For more information, see the PubChem Imaging Services page as well as the PUG-REST help page.

It is noteworthy that the 3-D structure returned from the above request is computationally generated, not experimentally determined. For each compound, an ensemble of up to 500 conformers are generated by sampling from its conformational space (as described in Kim et al. J. Cheminform. 5:1 (2013)) and up to ten “diverse” conformers are used for PubChem’s public services. A diverse conformer ordering gives a maximal description of the conformational space of a molecule when only a subset of available conformers is used. To read more about the diverse conformer ordering, please see Bolton et al., J. Cheminform, 3:32 (2011).

The 3-D cooordinates of the first diverse conformer (which corresponds to the 3-D image retrieved above) can be accessed using the following request URL.

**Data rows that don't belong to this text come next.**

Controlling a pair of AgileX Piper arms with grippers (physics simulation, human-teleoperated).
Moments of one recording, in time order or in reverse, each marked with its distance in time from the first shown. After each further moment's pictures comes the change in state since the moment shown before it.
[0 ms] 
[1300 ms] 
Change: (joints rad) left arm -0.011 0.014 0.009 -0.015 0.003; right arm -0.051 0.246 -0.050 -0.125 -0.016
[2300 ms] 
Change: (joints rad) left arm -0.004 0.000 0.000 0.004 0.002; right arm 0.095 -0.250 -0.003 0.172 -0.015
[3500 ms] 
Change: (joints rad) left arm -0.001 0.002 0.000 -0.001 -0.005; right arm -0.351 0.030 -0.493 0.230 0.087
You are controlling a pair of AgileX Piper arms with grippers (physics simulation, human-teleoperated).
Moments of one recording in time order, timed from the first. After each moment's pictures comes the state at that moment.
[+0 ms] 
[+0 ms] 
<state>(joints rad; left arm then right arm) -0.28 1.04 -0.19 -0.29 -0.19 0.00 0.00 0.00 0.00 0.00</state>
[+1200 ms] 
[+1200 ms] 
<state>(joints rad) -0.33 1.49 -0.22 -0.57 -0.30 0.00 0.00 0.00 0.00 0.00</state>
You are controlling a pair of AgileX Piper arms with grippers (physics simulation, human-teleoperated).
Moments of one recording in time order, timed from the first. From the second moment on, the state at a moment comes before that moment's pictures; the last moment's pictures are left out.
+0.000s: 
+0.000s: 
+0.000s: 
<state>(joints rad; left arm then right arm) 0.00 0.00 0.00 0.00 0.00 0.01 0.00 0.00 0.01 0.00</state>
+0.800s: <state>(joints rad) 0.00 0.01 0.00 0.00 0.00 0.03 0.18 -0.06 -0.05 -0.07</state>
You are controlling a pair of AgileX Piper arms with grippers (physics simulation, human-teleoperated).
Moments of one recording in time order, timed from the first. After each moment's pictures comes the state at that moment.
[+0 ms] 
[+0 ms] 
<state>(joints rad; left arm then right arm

res = requests.get("https://pubchem.ncbi.nlm.nih.gov/rest/pug/compound/cid/446157/record/SDF?record_type=3d")
with open("conformer1.txt", 'w') as file:
    file.write(res.text)

The output format “SDF” stands for “structure-data file”. Also note that the optional parameter record_type=3d is provided after the “?” character. The 3-D structures contained in SDF files can be visualized using many molecular visualization programs.

The with open()... as file statement in the above cell stores the retrieved 3-D coordinates in a file called “conformer1.txt”.

Other diverse conformers of a molecule can be accessed through PUG-REST. This is a two-step task:

1. Get the identifiers for the diverse conformers in the conformer ensemble.

2. Access the data for a particular conformer by using its conformer identifier retrieved from the first step.

The following example shows how to get the diverse conformer identifiers (step 1)

print(requests.get("https://pubchem.ncbi.nlm.nih.gov/rest/pug/compound/cid/446157/conformers/TXT").text.strip())

0006CECD00000001
0006CECD00000007
0006CECD0000002E
0006CECD0000001A
0006CECD00000015
0006CECD00000013
0006CECD00000027
0006CECD0000000D
0006CECD00000016
0006CECD00000017

The following example shows how to get the 3-D coordinates of the second diverse conformer (the second one from the above conformer list).

res = requests.get("https://pubchem.ncbi.nlm.nih.gov/rest/pug/conformers/0006CECD00000007/SDF")
with open("conformer2.txt", 'w') as f:
    f.write(res.text)

The code in the above cell downloads the 3-D coordinates of the conformer “0006CECD00000007” in the SDF format and saves it as “conformer2.txt”.